FAIRY TALE

ハンドルネームは八尾の猫です。耽美と翻訳ミステリが大好きです。旧ブログはhttp://d.hatena.ne.jp/hachibinoneko/、メールアドレスはaae22500@pop21.odn.ne.jpです。

ウィッチフォード連続殺人/ポーラ・ゴズリング

ウィッチフォード連続殺人 (ハヤカワ・ミステリ文庫)

ウィッチフォード連続殺人 (ハヤカワ・ミステリ文庫)

 文庫本の裏のあらすじ紹介では本格、訳者によるあとがきでは警察小説とされているが、当方の分類ではこのミステリ、サスペンスでもある。
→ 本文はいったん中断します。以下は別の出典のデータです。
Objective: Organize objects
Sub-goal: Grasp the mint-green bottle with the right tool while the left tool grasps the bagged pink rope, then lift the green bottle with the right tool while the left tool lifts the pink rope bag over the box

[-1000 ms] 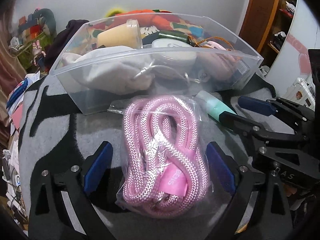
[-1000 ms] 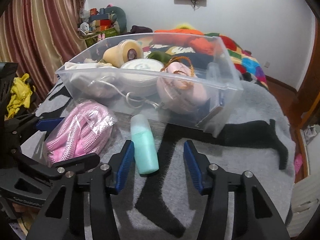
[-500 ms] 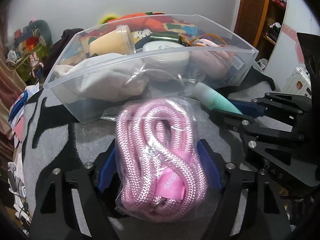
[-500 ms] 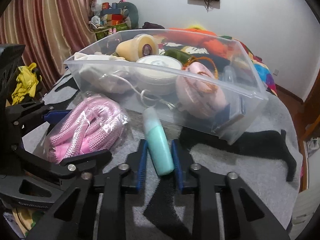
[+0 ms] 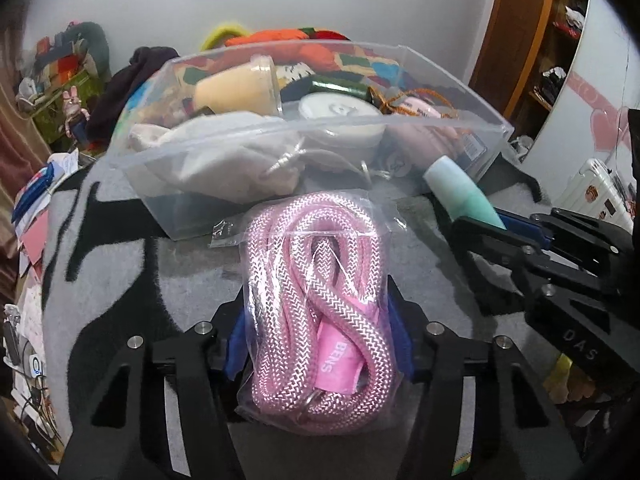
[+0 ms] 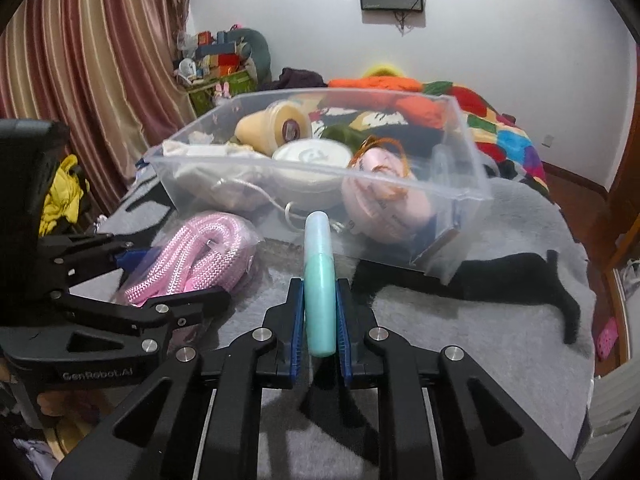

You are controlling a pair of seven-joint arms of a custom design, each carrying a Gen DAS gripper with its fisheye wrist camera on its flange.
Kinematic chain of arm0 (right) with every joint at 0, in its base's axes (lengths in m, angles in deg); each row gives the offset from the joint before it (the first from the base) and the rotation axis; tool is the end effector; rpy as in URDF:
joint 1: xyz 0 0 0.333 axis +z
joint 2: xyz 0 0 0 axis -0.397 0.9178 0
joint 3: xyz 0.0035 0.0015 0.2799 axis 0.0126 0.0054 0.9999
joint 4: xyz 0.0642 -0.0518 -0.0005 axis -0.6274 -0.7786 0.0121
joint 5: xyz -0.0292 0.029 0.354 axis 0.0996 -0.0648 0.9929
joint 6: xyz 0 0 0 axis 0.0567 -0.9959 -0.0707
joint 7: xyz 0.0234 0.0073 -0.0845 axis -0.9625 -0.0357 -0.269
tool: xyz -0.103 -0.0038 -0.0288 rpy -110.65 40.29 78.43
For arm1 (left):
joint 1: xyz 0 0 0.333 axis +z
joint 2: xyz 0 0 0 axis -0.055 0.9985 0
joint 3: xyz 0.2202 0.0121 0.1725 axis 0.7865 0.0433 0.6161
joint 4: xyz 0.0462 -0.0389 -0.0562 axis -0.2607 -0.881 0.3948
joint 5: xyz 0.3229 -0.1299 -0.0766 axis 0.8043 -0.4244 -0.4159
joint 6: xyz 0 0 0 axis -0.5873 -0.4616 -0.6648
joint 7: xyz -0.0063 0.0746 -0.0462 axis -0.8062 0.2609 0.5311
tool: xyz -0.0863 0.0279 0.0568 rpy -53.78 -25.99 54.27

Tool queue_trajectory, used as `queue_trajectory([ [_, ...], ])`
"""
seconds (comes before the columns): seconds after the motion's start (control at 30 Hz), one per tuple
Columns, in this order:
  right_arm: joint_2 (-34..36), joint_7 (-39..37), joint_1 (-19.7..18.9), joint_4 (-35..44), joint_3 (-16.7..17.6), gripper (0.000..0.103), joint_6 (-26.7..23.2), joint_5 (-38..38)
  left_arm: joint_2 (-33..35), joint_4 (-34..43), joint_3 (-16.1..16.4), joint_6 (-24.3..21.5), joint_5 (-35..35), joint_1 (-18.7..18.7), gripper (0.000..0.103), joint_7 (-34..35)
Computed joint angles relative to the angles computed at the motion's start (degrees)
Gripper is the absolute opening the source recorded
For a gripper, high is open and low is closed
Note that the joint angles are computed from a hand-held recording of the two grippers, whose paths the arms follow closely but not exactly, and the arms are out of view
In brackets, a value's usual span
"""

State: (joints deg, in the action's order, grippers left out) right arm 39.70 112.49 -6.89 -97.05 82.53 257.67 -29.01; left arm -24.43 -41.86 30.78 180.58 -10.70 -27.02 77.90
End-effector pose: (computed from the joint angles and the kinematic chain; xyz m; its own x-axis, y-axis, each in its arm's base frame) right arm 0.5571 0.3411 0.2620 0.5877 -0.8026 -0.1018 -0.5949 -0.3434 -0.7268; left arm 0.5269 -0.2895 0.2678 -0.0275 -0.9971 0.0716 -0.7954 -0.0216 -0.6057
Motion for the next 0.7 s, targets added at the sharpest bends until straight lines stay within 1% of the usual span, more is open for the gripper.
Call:
queue_trajectory([
  [0.03, -0.31, 0.08, -0.53, -0.57, 0.59, 0.013, 0.58, 0.07, -0.74, -0.41, 0.99, -0.28, 1.58, -1.05, 0.057, -1.9],
  [0.1, -0.85, 0.35, -2.0, -1.7, 2.2, 0.013, 1.79, -0.13, -1.85, -1.02, 1.67, -0.21, 4.35, -1.58, 0.057, -4.73],
  [0.13, -1.06, 0.57, -2.46, -2.18, 2.69, 0.013, 2.34, -0.36, -2.5, -1.32, 1.82, -0.35, 5.94, -1.75, 0.057, -6.42],
  [0.2, -1.36, 0.82, -4.9, -3.24, 5.16, 0.013, 3.11, -1.59, -3.76, -1.8, 1.8, -0.67, 9.68, -1.74, 0.057, -9.79],
  [0.27, -1.79, 1.63, -5.67, -4.05, 5.87, 0.013, 4.16, -2.42, -5.07, -2.23, 1.44, -1.87, 13.12, -1.65, 0.057, -12.93],
  [0.47, -3.15, 4.52, -6.36, -5.45, 6.17, 0.013, 6.06, -5.44, -7.42, -2.9, -1.18, -3.51, 19.89, 0.73, 0.057, -19.45],
  [0.53, -3.6, 5.47, -5.81, -5.52, 5.46, 0.013, 6.68, -6.09, -7.78, -2.86, -2.27, -3.88, 21.6, 1.75, 0.057, -21.05],
  [0.7, -4.17, 7.72, -5.87, -5.27, 5.01, 0.013, 7.75, -8.14, -9.09, -2.98, -4.8, -5.54, 26.66, 4.13, 0.057, -25.48],
])
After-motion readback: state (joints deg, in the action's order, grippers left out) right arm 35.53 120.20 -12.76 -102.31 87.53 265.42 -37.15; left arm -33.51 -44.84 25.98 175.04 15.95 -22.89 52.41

それもよくできたサスペンス。
 イギリスはコーンウォールの美しき田舎町ウィッチフォード。この静かな町を震撼とさせる事件が発生した。女性達が咽を裂かれ、次々と殺されていく。あたかも切り裂きジャックが現代に蘇ったような事件にリューク・アボット主任警部が挑む。
 ハードボイルドだろうが、コージー・ミステリだろうが、そしてサスペンスだろうが、必ずロマンス(ハーレクイン風味)が出てくるがゴズリング流だが、本書でも離婚歴のある女医ジェニファー・イームズとアボット主任警部の恋愛が陰惨な連続殺人事件に彩りを添えている。ジェニファーには疎遠になりつつあるボーイフレンドのマーク・ピーコックがいるのだが、このマーク、傾きかけた名門の息子で、家屋敷を維持するのに必死になっている。彼には家名とピーコック屋敷にえらく執着する母親がいて……詳しくは書けないが、このピーコック母子のくだりが、この情緒的なサスペンスにゴシック小説の色合いを加えている。
 サスペンス小説がお好きならぜひ。